In the bundle of victims, you can also find a certain Sidney Blumenthal. This former journalist is also a former adviser to Bill Clinton, who continued, in March 2013, to send emails to Hillary.

Guccifer made these emails public by taking the care to copy and paste the contents into a document with a pink background and in Comic Sans font. RT News published several glimpses of them.


We see there that the former journalist sent sensitive information to Hillary Clinton, in 2012 and 2013, on the Egyptian presidential election; the attack of the American embassy in Benghazi in Libya; the taking of hostages at In Amenas in Algeria, which ended in the death of 37 hostages, three of whom were Americans.

According to Gawker, at that time, these messages were sent to an address associated with the domain ClintonEmail.com, a domain reserved right before Obama’s arrival in the White House, Jan. 13, 2009, clarifies The Washington Post for its part.

Despite these many documents sent from Guccifer to the media, there is no mention of a response from Hillary Clinton. However, we have confirmation that her private inbox was receiving quite clearly sensitive information. And that the risk of such a practice doesn’t fall under the heading of fantasy.

A Guy Who Was Patient Rather than Brilliant

It’s especially true that Guccifer, to commit his misdeeds, didn’t need the skills of the real geniuses that you see in films, who are capable of controlling any machine.

This hacker, a 40-something Romanian answering to the name Marcel Lehel Lazar, is today incarcerated in a high-security prison. Convicted in Romania, prosecuted in the United States for these deeds, he is serving barely seven years.

In a portrait in The New York Times, the prosecutor who was in charge of his case says of him: “He was not really a hacker but just a smart guy who was very patient and persistent.”

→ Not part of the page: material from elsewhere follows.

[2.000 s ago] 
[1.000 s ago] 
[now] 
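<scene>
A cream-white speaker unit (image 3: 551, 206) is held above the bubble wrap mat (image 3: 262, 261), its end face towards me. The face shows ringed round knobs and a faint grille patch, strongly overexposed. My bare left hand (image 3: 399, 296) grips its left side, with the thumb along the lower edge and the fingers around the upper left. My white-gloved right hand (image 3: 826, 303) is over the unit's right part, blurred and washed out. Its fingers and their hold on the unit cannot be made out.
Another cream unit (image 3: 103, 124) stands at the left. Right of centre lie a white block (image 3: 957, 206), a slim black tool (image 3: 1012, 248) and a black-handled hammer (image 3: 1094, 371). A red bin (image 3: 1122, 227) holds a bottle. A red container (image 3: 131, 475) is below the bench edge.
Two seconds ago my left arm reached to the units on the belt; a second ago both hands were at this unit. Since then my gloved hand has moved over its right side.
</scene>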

In order to seize these targets’ accounts, it was enough to collect lots of pieces of information on the Internet, and put them together until it worked. It’s crazy, when you think that it let him expose real moments of privacy.

Remember President Bush’s Paintings?

In this way, the Bushes’ lives have been brought to light — telephone numbers, addresses, security gate codes — until this email about the health of the elder Bush, sent to his children by his former chief of staff:

“Your dad’s funeral team is having an emergency meeting at 10 a.m. just to go through the details which falls under the broadening category of things NOT TO TELL YOUR MOTHER.”

Colin Powell also publicly denied any relationship with Corina Crete, a Romanian diplomat with whom he corresponded regularly and in a very intimate manner — without forgetting, of course, the revelation of the incredible painting talent of George W. Bush.

Said that way, of course, you might smile, but this story, stacked end-to-end with the recent “celebgate” — the spread of very private photos of celebrities on the Internet — and the thick file of spying cases between allied countries — don’t forget Angela Merkel’s cell phone, possibly tapped by the United States — remind us that the communications of the world’s powerful remain top-choice targets.